Question

The balanced redox reactions for the sequential reduction of vanadium are given below.

Answer 1

Answer : 0.0392 grams of Zn metal would be required to completely reduced the vanadium.

Explanation :

Let us rewrite the given equations again.

$2VO_{2}^{+} (aq)+ 4H^{+}(aq) + Zn (s)\rightarrow 2VO^{2+}(aq)+Zn^{2+}+2H2O(l)$$2VO^{2+}(aq)+ 4H^{+}(aq) + Zn (s)\rightarrow 2V^{3+} (aq)+Zn^{2+}+2H2O(l)$

$2V^{3+} (aq)+ Zn (s)\rightarrow 2V^{2+}(aq)+Zn^{2+}(aq)$

On adding above equations, we get the following combined equation.

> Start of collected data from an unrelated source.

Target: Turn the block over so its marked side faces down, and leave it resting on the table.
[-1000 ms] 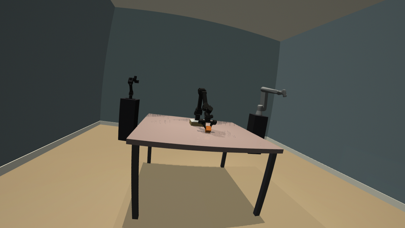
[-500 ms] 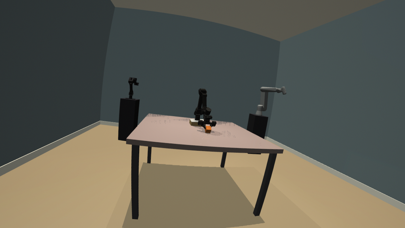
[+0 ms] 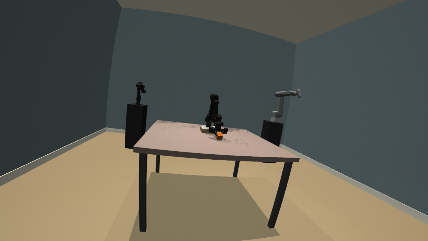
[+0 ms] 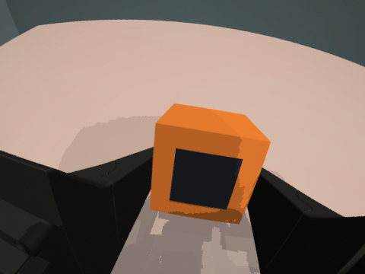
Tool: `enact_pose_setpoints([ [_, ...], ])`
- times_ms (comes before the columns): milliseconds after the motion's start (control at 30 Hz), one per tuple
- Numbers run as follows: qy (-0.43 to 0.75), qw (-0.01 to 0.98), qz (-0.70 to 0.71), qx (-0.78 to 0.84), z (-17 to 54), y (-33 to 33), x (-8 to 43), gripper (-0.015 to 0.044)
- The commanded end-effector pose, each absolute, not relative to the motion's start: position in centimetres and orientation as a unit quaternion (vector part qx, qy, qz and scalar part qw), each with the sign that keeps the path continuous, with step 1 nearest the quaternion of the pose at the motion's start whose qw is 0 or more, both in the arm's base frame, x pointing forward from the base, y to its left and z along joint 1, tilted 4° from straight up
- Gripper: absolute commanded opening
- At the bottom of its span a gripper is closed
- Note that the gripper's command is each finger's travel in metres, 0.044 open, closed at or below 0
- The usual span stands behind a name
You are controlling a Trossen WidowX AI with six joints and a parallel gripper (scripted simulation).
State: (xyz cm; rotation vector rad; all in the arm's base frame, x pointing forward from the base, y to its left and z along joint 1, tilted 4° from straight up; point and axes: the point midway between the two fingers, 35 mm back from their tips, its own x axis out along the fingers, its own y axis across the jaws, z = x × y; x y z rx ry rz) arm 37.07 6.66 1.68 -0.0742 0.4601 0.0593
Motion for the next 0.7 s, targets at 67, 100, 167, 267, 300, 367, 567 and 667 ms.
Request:
enact_pose_setpoints([
  [67,0.223,0.974,0.028,-0.040,1.85,6.61,37.12,0.0000],
  [100,0.223,0.974,0.028,-0.040,1.85,6.61,37.12,0.0000],
  [167,0.223,0.974,0.028,-0.040,1.85,6.61,37.12,0.0000],
  [267,0.223,0.974,0.028,-0.040,1.85,6.61,37.12,0.0000],
  [300,0.223,0.974,0.028,-0.040,1.85,6.61,37.12,0.0026],
  [367,0.223,0.974,0.028,-0.040,1.85,6.61,37.12,0.0079],
  [567,0.223,0.974,0.028,-0.040,1.85,6.61,37.12,0.0236],
  [667,0.223,0.974,0.028,-0.040,1.85,6.61,37.12,0.0315],
])
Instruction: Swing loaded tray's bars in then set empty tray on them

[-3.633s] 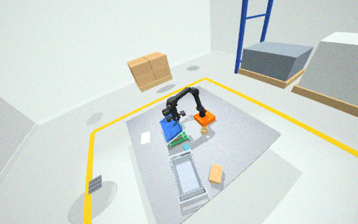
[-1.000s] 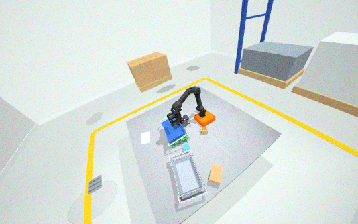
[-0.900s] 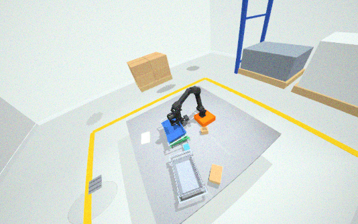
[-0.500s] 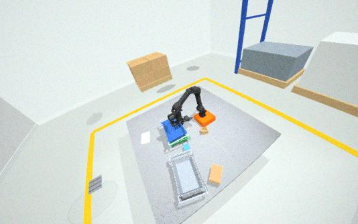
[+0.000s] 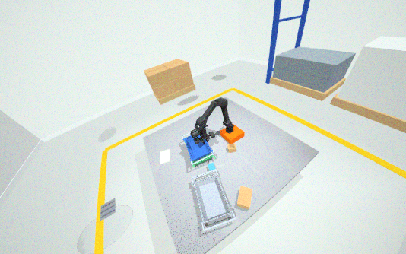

$2VO_{2}^{+} (aq)+ 8H^{+} (aq) + 3Zn (s)\rightarrow 2V^{2+}(aq)+3Zn^{2+}(aq)+4H_{2}O(l)$

We have 12.1 mL of 0.033 M solution of VO₂⁺.

Let us find the moles of VO₂⁺ from this information.

$12.1 mL \times \frac{1L}{1000mL}\times \frac{0.033mol}{L}=0.0003993mol NO_{2}^{+}$

From the combined equation, we can see that the mole ratio of VO₂⁺ to Zn is 2:3.

Let us use this as a conversion factor to find the moles of Zn.

$0.0003993mol NO_{2}^{+}\times \frac{3mol Zn}{2molNO_{2}^{+}}=0.00059895mol Zn$

Let us convert the moles of Zn to grams of Zn using molar mass of Zn.

Molar mass of Zn is 65.38 g/mol.

$0.00059895mol Zn\times \frac{65.38gZn}{1molZn}=0.0392gZn$

We need 0.0392 grams of Zn metal to completely reduce vanadium.